* TASK DIRECTIONS
Your answer should consist of the lines below that hold the word "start".

* SUPPLIED INFORMATION
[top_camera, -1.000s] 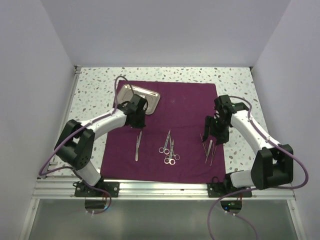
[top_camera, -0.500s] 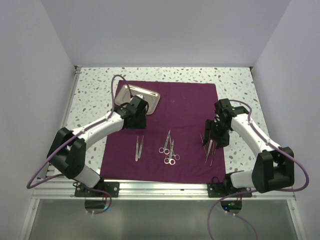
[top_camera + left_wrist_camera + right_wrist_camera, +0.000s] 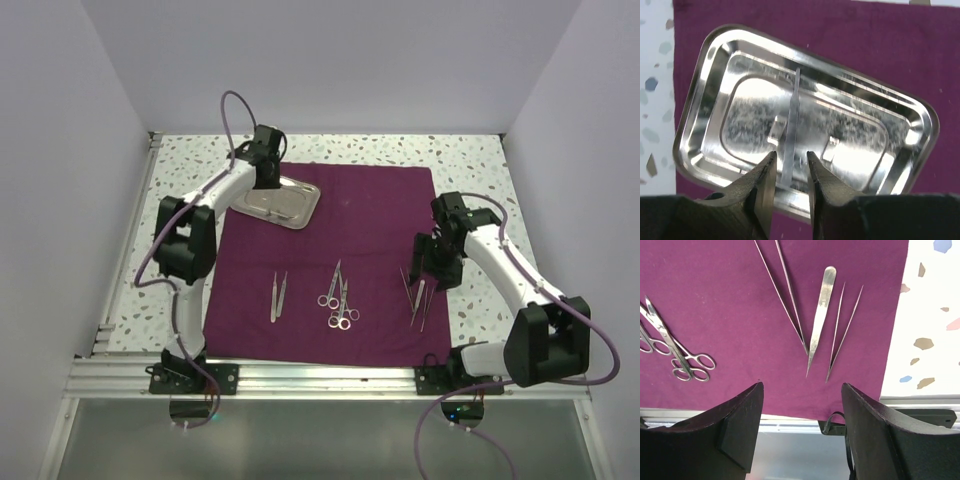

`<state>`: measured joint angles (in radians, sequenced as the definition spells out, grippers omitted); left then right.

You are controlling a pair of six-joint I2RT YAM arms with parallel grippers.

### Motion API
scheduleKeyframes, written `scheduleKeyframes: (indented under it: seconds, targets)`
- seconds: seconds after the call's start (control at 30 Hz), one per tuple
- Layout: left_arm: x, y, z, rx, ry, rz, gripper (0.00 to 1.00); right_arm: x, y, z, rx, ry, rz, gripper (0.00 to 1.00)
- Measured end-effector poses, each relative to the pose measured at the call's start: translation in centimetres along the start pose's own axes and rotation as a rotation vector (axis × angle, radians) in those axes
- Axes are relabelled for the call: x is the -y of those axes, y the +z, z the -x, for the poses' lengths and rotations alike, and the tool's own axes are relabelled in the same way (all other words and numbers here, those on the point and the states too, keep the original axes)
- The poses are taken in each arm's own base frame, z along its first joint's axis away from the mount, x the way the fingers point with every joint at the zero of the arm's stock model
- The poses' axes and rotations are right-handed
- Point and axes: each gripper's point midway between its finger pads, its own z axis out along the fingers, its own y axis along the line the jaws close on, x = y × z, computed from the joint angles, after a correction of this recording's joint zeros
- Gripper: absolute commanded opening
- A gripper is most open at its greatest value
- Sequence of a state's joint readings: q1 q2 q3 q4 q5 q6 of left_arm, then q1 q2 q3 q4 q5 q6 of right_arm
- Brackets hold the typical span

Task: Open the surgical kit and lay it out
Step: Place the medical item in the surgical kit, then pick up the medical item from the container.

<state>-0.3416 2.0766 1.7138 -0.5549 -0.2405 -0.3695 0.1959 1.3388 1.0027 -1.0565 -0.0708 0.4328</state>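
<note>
The magenta cloth wrap (image 3: 370, 215) lies spread flat on the table. The steel tray (image 3: 300, 208) sits on its back left corner. My left gripper (image 3: 271, 184) hangs over the tray's near rim (image 3: 805, 202), jaws narrowly open (image 3: 791, 154), gripping nothing. A thin bright strip (image 3: 794, 115) runs along the tray floor; I cannot tell if it is a tool or a reflection. Tweezers (image 3: 277, 297) and scissors (image 3: 338, 297) lie mid-cloth. More tweezers (image 3: 820, 315) lie at the right, ahead of my wide-open right gripper (image 3: 802, 386), which hovers over the cloth (image 3: 715, 290).
Speckled tabletop (image 3: 480, 160) borders the cloth on the left, back and right. White walls close in three sides. A metal rail (image 3: 320, 378) with both arm bases runs along the near edge, just past the cloth's front hem (image 3: 790, 410).
My left arm swung from the cloth's left middle back to the tray, and its jaws went from shut to parted. The left tweezers stay lying on the cloth. The right arm barely moved.
</note>
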Motion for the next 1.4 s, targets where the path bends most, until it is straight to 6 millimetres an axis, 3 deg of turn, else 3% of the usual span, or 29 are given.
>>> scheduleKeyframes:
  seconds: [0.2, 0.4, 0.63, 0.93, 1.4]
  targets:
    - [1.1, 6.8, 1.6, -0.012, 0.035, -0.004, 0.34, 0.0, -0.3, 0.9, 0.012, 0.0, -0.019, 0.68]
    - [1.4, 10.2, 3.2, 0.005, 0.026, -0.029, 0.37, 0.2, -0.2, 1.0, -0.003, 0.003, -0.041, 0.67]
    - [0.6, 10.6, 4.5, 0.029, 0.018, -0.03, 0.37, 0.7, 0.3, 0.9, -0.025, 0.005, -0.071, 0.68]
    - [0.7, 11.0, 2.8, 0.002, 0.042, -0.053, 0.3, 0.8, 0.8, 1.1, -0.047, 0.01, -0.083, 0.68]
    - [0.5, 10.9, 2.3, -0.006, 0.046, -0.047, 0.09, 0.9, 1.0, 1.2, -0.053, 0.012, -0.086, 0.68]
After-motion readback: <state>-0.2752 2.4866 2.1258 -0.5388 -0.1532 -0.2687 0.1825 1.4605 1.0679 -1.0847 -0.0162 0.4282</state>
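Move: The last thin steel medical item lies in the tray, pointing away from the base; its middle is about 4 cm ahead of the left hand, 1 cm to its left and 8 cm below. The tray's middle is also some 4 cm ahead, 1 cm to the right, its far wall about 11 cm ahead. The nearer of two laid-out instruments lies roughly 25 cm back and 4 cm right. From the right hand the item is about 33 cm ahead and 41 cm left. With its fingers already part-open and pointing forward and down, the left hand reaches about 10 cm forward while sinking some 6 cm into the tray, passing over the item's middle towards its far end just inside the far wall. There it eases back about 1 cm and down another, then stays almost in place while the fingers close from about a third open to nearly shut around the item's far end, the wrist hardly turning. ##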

* RESPONSE TO THE EXERCISE
- seconds: seconds after the call's start (control at 30 Hz), one per tuple
- Measured end-effector poses, each relative to the pose measured at the call's start: translation in centimetres along the start pose's own axes and rotation as a rotation vector (axis × angle, radians) in those axes

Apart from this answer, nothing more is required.